History

United States
- Name: USS Cusabo
- Builder: Charleston Shipbuilding & Dry Dock Co.
- Laid down: 16 September 1944
- Launched: 26 February 1945
- Commissioned: 19 May 1945
- Decommissioned: 3 December 1946
- Stricken: 1 July 1963
- Fate: Transferred to Ecuador, stricken 1999

General characteristics
- Class & type: Achomawi class fleet ocean tug
- Displacement: 1,205 long tons (1,224 t) light; 1,646 long tons (1,672 t) full;
- Length: 205 ft (62 m)
- Beam: 38 ft 6 in (11.73 m)
- Draft: 15 ft 4 in (4.67 m)
- Propulsion: Diesel-electric; 4 × General Motors 12-278A diesel main engines driving 4 × General Electric generators and 3 × General Motors 3-268A auxiliary services engines, single screw;
- Speed: 16 knots (18 mph; 30 km/h)
- Complement: 8 officers, 68 enlisted men
- Armament: 1 × 3"/50 caliber gun; 2 × 40 mm guns; 2 × 20 mm guns;

= USS Cusabo =

Tugboat of the United States Navy

USS Cusabo (ATF-155) was an Achomawi class fleet ocean tug built for the United States Navy during World War II. She was the only U.S. Naval vessel to bear the name.

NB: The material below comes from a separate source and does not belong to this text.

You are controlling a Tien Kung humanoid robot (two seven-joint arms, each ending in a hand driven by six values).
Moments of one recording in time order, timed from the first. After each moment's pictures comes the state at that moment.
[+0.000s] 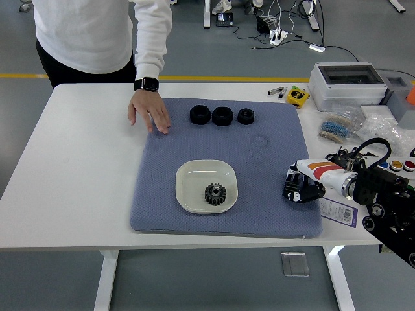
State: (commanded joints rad) left arm -0.04 0.00 -1.25 -0.18 0.91 0.13 0.23; right arm 0.70 -0.40 0.57 1.01 -1.78 0.04 0.00
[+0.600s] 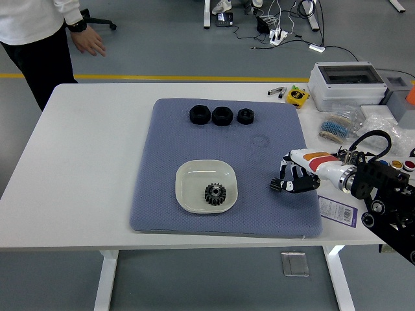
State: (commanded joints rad) left arm -0.05 0.00 -1.24 -0.18 0.90 0.13 0.23; right arm 0.71 -0.41 0.59 1.11 -1.78 -0.01 0.03
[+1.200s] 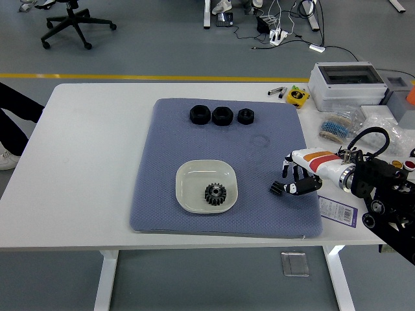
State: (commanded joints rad) left arm -0.05 0.00 -1.24 -0.18 0.90 0.13 0.23; right arm 0.70 -0.42 0.60 1.11 -1.86 0.05 -0.04
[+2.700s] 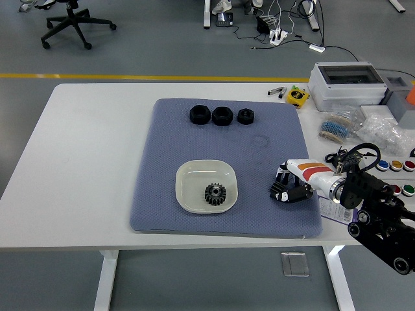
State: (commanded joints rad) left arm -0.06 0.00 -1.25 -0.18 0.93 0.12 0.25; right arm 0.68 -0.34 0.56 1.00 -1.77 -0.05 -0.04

Cusabo was laid down 16 September 1945 by the Charleston Shipbuilding and Dry Dock Company of Charleston, South Carolina; launched on 26 February 1945; sponsored by Mrs. T.C. Reed; and commissioned at Charleston Navy Yard on 19 May 1945.

==Service history==
Departing Charleston 30 May 1945, Cusabo sailed to Norfolk, Virginia for training in Chesapeake Bay until 25 June when she departed for Newport, Rhode Island. Picking up tows there and at Portsmouth, New Hampshire, she departed Newport on 4 July for San Diego, California arriving 27 August. She was underway again on 5 September, sailing to Pearl Harbor, Eniwetok, Guam, and San Pedro Bay, Leyte on towing duty, returning to Guam with IX-149 in tow. Cusabo remained in the Far East on towing and salvage duty at Guam, Saipan, Iwo Jima, and Eniwetok until 10 March 1946 when she proceeded to Bremerton, Washington for pre-inactivation availability and overhaul, arriving 11 May. She was placed out of commission, in reserve, in the Columbia River on 3 December 1946.

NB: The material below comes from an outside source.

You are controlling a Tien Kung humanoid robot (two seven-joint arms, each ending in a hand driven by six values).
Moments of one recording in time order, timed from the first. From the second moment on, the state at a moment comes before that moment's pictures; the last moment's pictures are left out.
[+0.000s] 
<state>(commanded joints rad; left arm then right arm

In 1962, Cusabo was removed from the Columbia River Reserve Fleet and loaned to the government of Ecuador, where she was returned to service as BAE Los Rios (RA-01). Later renamed BAE Cayambe, the ship was permanently transferred (cash sale) to Ecuador under the Security Assistance Program on 1 August 1978. The vessel continued to serve in the Ecuadorian Navy until decommissioned in 1999. The final disposition of the ship is not known.